We were getting ready to take our oldest daughter to Bible camp. Another young lady, who would be riding with us, was being dropped off by her parents. She was their oldest child as well. But her parents didn’t engage in a long, drawn-out farewell (as I might have done). Nor was there any list of things to do or not to do. They gave her a hug and a kiss, then her father looked her in the eye and said, “Remember who you are.”
Four simple words, but he said a lot, didn’t he? And of course, his point was if you remember who you are, everything will be fine. We’ve taught you and shown you the right way. You know that and have lived in such a way. Just remember that and all will be well.
Yet as I write these words, I realize this makes it sound much easier than it actually is. The truth is, people often forget who they are for many reasons. There is peer pressure, bad judgment, discouragement, loneliness, and a host of other things that can come into play.
All of these would be present in 5th century BC Persia for a young Jewish woman turned queen whose name was Esther. Forgetting who she was would be easy because she had concealed the fact that she was Jewish from everyone (2:10). It would be easy because as the wife of Xerxes, we watch as Esther grows in her influence and power. In fact, she’s queen for seven years before Mordecai asks her to go before the king and intervene on behalf of her people (compare 2:13 with 3:7). Her response in 4:11 makes it clear that she had become enculturated to the Persian way of doing things.
Has she forgotten who she is?
Though it takes a bit of prompting from Mordecai, she has not. Risking her life, she initially goes before Xerxes in 5:1ff and again in 8:3ff. She pleads for the king to do something to reverse Haman’s edict that will put to death all the Jewish people in Persia. In v. 6 she says:
For how can I bear to see disaster fall on my people? How can I bear to see the destruction of my family?

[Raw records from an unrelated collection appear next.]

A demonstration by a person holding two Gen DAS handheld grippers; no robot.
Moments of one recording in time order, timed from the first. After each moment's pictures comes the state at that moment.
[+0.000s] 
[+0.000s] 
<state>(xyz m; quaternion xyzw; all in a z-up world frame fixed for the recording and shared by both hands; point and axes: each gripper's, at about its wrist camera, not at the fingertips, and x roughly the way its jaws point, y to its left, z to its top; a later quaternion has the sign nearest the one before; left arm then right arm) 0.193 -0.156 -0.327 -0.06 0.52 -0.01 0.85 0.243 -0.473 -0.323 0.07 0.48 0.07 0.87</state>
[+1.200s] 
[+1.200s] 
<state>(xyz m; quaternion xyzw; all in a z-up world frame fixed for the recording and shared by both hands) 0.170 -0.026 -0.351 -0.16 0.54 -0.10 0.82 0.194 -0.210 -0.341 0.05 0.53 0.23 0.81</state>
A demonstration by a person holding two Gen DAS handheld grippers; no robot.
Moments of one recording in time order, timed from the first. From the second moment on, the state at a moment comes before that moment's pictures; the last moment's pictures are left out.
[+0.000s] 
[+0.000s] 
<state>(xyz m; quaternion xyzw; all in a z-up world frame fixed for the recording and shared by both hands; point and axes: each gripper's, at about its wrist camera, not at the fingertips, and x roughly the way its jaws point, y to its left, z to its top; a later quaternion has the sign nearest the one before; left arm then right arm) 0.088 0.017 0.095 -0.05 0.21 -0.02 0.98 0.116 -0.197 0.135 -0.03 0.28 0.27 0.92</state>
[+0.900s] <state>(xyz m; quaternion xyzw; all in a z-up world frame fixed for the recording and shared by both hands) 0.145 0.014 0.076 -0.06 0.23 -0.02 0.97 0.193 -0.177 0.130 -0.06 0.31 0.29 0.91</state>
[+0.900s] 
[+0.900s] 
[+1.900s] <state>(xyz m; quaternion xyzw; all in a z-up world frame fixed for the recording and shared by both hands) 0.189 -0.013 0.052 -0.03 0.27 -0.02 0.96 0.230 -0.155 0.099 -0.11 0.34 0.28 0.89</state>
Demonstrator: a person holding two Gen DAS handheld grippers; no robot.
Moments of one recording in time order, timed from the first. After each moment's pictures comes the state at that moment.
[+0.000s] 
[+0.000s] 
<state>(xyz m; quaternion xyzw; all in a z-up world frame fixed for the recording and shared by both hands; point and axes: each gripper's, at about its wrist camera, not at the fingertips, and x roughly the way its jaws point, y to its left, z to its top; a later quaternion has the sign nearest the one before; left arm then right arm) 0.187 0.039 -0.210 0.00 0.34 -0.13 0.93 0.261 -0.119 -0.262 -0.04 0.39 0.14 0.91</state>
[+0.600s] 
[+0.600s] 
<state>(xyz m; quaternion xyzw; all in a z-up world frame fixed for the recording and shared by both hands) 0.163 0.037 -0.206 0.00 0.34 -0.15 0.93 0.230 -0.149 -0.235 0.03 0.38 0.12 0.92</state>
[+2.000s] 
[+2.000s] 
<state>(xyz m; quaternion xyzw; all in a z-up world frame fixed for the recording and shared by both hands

There’s something profoundly joyful in this—even though at this point we don’t know how everything else will work out, we know they have at least worked out for Esther. She has not forgotten who she is. She has not forgotten where she came from. She has not forgotten her people and is willing to put her life on the line for them. Seven years of pampered, palatial living have not overwritten her identity or diminished her devotion. Even as the world was telling her who she should be, she was remembering who she really was. In a world full of chameleons, Esther’s colors remained constant.
I like to think that God looked down on all this and said to one of the archangels, “The world needs to hear this story!”